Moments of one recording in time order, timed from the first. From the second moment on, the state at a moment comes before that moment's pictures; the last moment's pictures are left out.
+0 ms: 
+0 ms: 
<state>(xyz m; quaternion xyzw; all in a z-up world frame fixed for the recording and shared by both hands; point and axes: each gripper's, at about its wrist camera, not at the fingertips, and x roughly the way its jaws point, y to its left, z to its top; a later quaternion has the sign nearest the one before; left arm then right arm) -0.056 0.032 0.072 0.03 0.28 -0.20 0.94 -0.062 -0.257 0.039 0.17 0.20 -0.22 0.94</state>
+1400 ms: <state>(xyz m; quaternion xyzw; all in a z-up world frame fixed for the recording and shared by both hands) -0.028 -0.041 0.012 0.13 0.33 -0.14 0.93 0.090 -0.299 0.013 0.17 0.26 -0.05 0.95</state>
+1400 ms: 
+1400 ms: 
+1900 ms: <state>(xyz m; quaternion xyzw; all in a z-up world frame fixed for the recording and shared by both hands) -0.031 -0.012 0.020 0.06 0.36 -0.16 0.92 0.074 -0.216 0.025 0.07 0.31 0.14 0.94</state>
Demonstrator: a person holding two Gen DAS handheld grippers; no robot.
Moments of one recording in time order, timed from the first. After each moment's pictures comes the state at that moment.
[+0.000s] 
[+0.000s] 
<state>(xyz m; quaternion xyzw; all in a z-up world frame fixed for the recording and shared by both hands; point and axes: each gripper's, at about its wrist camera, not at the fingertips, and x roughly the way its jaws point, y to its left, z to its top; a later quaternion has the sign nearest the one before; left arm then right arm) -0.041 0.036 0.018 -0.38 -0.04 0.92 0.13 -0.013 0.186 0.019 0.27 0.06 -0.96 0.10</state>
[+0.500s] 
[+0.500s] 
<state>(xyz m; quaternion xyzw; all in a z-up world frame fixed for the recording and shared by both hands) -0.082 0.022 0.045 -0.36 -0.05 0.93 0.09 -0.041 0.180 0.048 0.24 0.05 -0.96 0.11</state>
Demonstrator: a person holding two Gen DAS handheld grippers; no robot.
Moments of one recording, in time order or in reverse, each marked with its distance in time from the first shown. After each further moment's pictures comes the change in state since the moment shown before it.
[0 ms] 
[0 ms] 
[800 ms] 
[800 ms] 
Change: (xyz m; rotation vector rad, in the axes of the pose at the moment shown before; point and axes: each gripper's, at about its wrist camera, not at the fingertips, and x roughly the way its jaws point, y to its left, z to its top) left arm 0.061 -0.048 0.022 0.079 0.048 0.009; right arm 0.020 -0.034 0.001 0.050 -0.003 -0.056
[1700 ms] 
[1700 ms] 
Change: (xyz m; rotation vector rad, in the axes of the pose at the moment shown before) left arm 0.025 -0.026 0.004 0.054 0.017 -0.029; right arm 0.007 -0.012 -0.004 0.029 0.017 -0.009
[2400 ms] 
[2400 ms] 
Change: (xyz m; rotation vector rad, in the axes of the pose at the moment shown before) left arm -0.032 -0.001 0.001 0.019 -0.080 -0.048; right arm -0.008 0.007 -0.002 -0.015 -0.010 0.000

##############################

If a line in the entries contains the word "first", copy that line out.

# [Answer space]
Moments of one recording in time order, timed from the first. From the second moment on, the state at a moment comes before that moment's pictures; the last moment's pictures are left out.
Moments of one recording in time order, timed from the first. After each moment's pictures comes the state at that moment.
Moments of one recording, in time order or in reverse, each marked with its distance in time from the first shown. After each further moment's pictures comes the change in state since the moment shown before it.

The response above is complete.